The linear acceleration of the elevator is 1/8 g.What is the tangential acceleration of a point on the rim of the rotating disk? How is the tangential acceleration related to the angular acceleration of the disk?

So I know that r is 1.25 m but how would I find alpha to calculate the tangential acceleration?

 

[TSny]

So I know that r is 1.25 m but how would I find alpha to calculate the tangential acceleration?

You don't need to know $\alpha$ in order to find the tangential acceleration of a point on the rim of the disk. Hint: "the cable does not slip on the disk"

 

[leggythegoose]

You don't need to know $\alpha$ in order to find the tangential acceleration of a point on the rim of the disk. Hint: "the cable does not slip on the disk"

Do I multiply r and omega? So it would be 1.25x1.91 = 2.39 and 2.39 is the tangential acceleration?

 

[Lnewqban]

Do I multiply r and omega? So it would be 1.25x1.91 = 2.39 and 2.39 is the tangential acceleration?

Go back to post #4.

Please, see:
http://hyperphysics.phy-astr.gsu.edu/hbase/rotq.html#rq

Then, try again.

 

[jbriggs444]

I tried to multiply 1/8 g (1.22625) by the radius (1.25 m) and got 1.53 rad/s^2

Note that if you multiply 1.22625 m/s² by 1.25 m you get a result in units of m²/s², not rad/s²

This is a hint that you should not be multiplying those two quantities.

 

[TSny]

Do I multiply r and omega? So it would be 1.25x1.91 = 2.39 and 2.39 is the tangential acceleration?

No. Note that multiplying the units of $\omega$ by the units of $r$ does not give units for acceleration. [EDIT: A similar units problem was noted by @jbriggs444 ]

What is the magnitude of the linear acceleration of point $a$ of the cable? What is the magnitude of the linear (tangential) acceleration of point b on the rim of the disk assuming that the cable does not slip on the disk?

 

[jbriggs444]

Do I multiply r and omega? So it would be 1.25x1.91 = 2.39 and 2.39 is the tangential acceleration?

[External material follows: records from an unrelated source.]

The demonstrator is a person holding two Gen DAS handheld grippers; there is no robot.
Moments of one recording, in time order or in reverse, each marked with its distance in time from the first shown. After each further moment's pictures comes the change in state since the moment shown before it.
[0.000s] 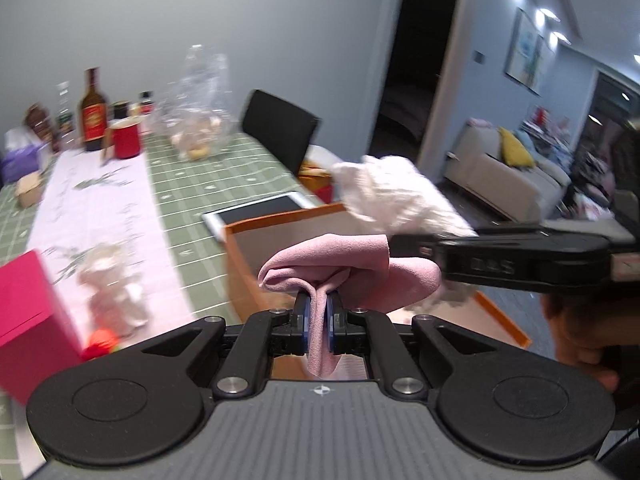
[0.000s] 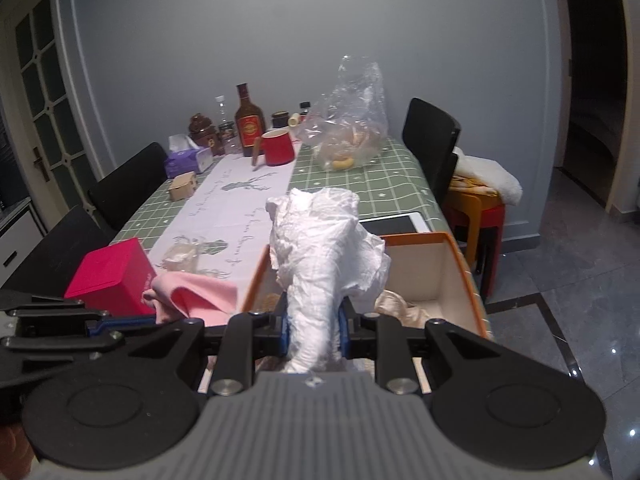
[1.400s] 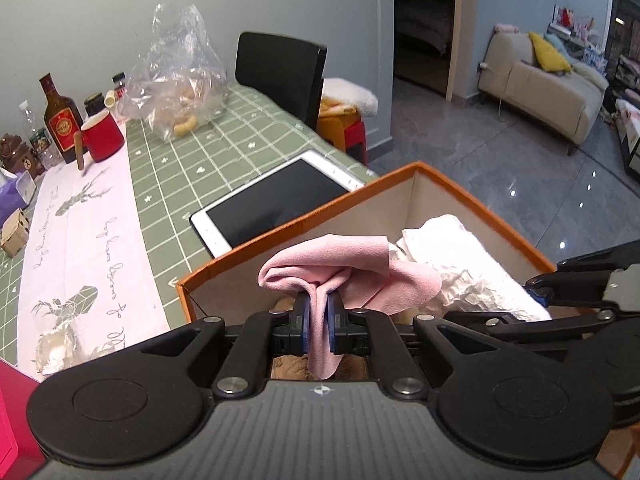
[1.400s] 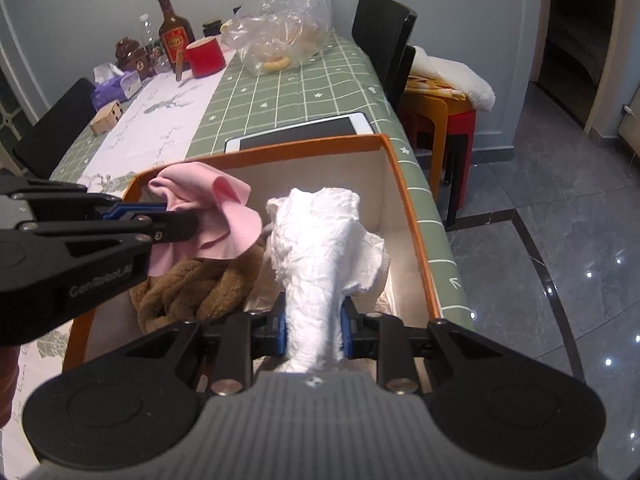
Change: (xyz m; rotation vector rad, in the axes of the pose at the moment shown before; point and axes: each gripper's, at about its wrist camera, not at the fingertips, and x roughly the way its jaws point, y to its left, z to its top) left arm 0.147 -0.006 0.047 0.157 0.241 0.167; right arm 0.110 -0.068 -0.005 0.066 0.304 -0.089
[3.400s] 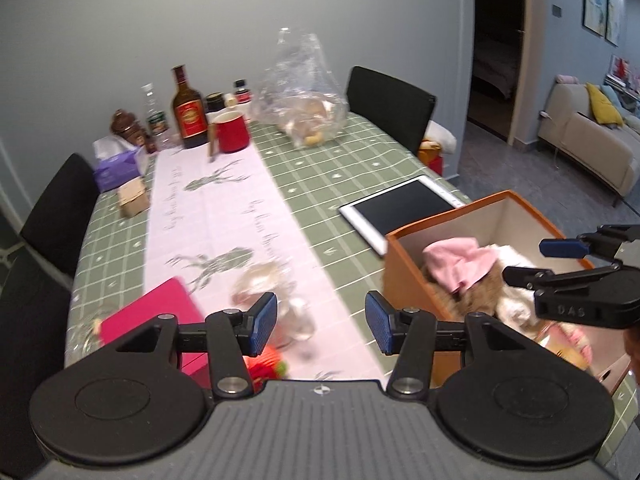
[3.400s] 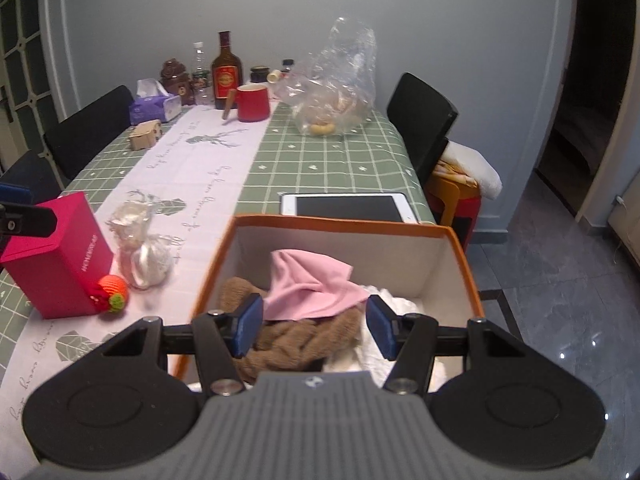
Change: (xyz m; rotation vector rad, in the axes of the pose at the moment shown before) left arm -0.143 0.119 -0.064 -0.158 -0.093 0.150; right arm -0.055 0.097 -0.007 -0.180 -0.200 -0.059
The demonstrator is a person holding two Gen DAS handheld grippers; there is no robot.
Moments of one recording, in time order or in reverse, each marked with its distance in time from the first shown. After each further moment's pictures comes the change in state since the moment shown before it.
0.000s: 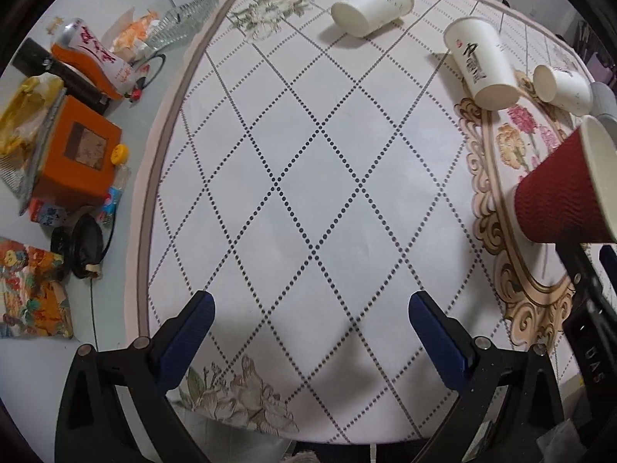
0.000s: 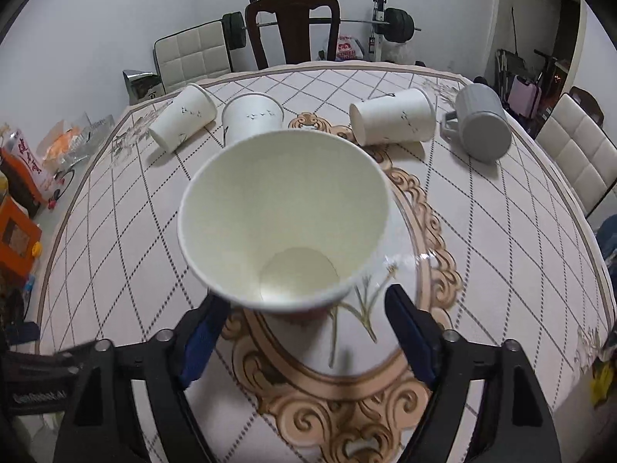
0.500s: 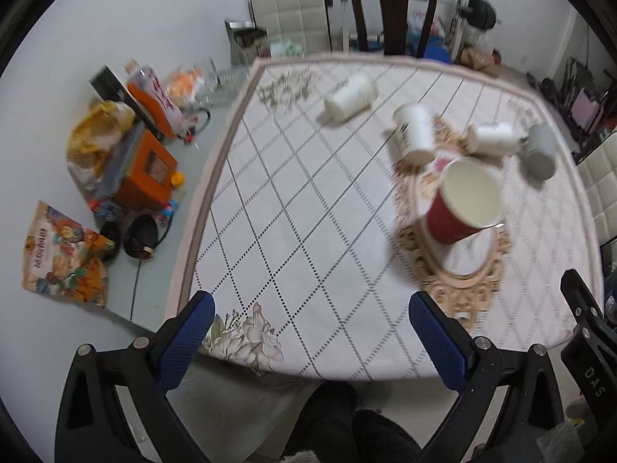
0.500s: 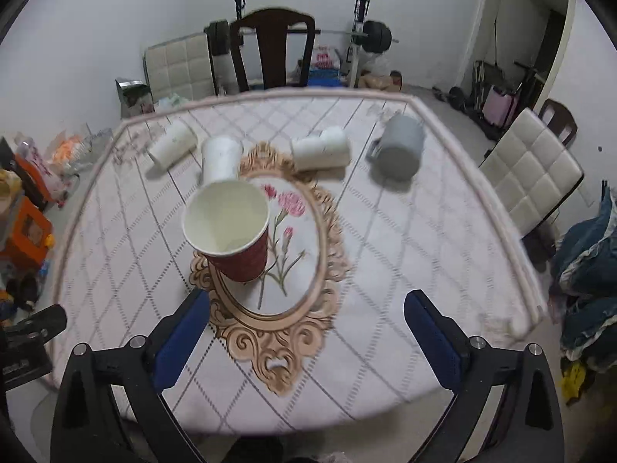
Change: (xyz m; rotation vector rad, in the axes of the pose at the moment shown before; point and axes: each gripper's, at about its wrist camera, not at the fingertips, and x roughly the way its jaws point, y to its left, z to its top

The number 1.91 which you are calling "omega" -- you got that by multiplying the linear acceleration (a = 1/8 g = 1.22625 m/s²) by the radius (r = 1.25 m) and then again by the radius (r = 1.25 m).

Omega ($\omega$) is the greek letter conventionally used to denote angular velocity, usually with units of rad/s.

The calculation you used cannot possibly yield an angular velocity in rad/s. Instead, it yields a result in units of m³/s².

Then you multiply by 1.25 m yet again, apparently in the hopes that this finally will yield an angular acceleration (in units of m⁴/s²).

Stop multiplying by $r$ already. You are going the wrong way!

@TSny is trying hard to lead you to a correct calculation.